3-D surface seismic data coverage exists over the eastern portion of the oil leg. Seismic attribute analysis has shown that the amplitude response at the Halfway horizon (energy half-time) correlates very well will areas containing the upper flow unit in the geo-cellular model (Fig. 2). The amplitude response may have been enhanced due to a separate solution gas phase in a low pressure, depleted reservoir. The 3D-seismic shows an excellent spatial distribution of the areas that are the target of waterflood recovery

3D Visualization

The Wembley B Pool was selected as a test case for the evaluation of 3D visualization technology. The various data sources (phi-h contour map, Halfway structure surface overlain with the energy half-time seismic attribute, permeability geo-bodies and 3-D seismic data) could be integrated to show how a complex reservoir such as the Halfway B Pool could be further exploited through waterflood recovery and infill drilling.

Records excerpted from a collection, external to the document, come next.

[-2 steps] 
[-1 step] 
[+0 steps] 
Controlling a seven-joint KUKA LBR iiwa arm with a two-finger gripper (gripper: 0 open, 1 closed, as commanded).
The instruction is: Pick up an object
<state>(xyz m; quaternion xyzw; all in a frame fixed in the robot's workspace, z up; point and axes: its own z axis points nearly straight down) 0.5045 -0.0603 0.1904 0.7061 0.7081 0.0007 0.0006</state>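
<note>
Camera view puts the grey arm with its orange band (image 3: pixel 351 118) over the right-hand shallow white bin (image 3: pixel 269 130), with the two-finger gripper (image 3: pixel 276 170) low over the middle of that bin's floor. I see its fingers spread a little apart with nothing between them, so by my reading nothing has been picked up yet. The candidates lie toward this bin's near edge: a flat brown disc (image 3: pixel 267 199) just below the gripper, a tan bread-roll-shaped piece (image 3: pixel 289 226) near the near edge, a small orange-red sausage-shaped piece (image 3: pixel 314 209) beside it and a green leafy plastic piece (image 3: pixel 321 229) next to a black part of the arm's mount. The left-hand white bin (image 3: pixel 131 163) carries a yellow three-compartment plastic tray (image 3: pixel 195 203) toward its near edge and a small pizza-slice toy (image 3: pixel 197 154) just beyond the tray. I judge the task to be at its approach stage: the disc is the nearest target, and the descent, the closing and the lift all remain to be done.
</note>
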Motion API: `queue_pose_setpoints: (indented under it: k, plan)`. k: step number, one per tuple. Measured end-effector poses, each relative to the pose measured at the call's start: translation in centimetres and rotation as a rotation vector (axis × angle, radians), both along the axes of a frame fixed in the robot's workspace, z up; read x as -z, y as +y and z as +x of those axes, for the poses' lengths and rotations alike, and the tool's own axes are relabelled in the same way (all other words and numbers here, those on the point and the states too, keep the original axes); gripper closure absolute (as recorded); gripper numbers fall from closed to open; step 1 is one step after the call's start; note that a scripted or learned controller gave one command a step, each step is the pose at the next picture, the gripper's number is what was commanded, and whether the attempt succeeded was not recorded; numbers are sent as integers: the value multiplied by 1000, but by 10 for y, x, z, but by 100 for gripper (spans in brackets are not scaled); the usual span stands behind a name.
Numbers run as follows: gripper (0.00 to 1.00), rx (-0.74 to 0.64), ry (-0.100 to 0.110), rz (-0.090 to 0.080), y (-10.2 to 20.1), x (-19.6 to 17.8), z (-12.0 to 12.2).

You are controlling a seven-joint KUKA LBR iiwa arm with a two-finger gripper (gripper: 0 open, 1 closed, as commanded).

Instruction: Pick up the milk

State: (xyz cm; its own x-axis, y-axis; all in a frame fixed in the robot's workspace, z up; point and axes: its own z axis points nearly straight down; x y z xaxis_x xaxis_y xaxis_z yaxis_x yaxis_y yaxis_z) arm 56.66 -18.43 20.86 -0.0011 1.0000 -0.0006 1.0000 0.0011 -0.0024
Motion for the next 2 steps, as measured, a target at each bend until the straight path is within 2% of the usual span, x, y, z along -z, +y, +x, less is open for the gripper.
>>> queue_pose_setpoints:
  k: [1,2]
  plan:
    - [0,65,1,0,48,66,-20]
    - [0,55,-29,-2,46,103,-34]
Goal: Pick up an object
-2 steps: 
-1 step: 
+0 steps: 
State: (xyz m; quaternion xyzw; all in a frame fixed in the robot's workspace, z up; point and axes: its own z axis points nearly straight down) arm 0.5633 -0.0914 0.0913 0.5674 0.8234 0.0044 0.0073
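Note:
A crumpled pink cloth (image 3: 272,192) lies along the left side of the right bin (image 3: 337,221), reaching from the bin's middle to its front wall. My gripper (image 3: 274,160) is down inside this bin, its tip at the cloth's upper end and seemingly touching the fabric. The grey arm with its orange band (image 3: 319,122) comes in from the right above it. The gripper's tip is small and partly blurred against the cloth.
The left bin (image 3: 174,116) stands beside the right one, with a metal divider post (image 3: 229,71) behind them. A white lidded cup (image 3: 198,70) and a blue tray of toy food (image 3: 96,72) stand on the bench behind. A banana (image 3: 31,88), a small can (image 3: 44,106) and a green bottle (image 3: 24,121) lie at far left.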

In Fig. 2, the 10-16 well is visually identified as missing the pool. During the integrated visualization interpretation, decisions were made which resulted in well 11-17 being projected horizontally in order to encounter a better pay zone and to recover incremental reserves from an unswept area. An abandoned vertical well, 06-21, was re-entered following the updated interpretation and horizontally drilled (04-21) to recover oil from an unswept area within the upper flow unit.

The search for the extent of the pool can also be achieved with success using pattern recognition within the 3-D cube of seismic data using Voxbody detection (Figs. 3a and 3b). The amplitude range of the Halfway pool seismic signature was determined and used to constrain the pattern recognition of the Voxbody search engine. The Voxbodies overlaid the geological evidence quite convincingly.

Conclusions

The workflows shown in 3D visualization (integrated interpretation and Voxbody detection) are additional tools that have proven useful to a multi-discipline team. The geologist and/or geophysicist may have a mental picture of a reservoir or an opportunity, but 3D visualization allows other team members and management to visualize the same concepts.

What will the future of visualization hold? We may see pre-stack and post-stack interpretation of 3-D data (amplitude, complex trace and AVO attributes, integrated 2-D and 3-D VSP data, and statistically derived data cubes of geological, geophysical and reservoir engineering data), geological models and integrated reservoir characterization.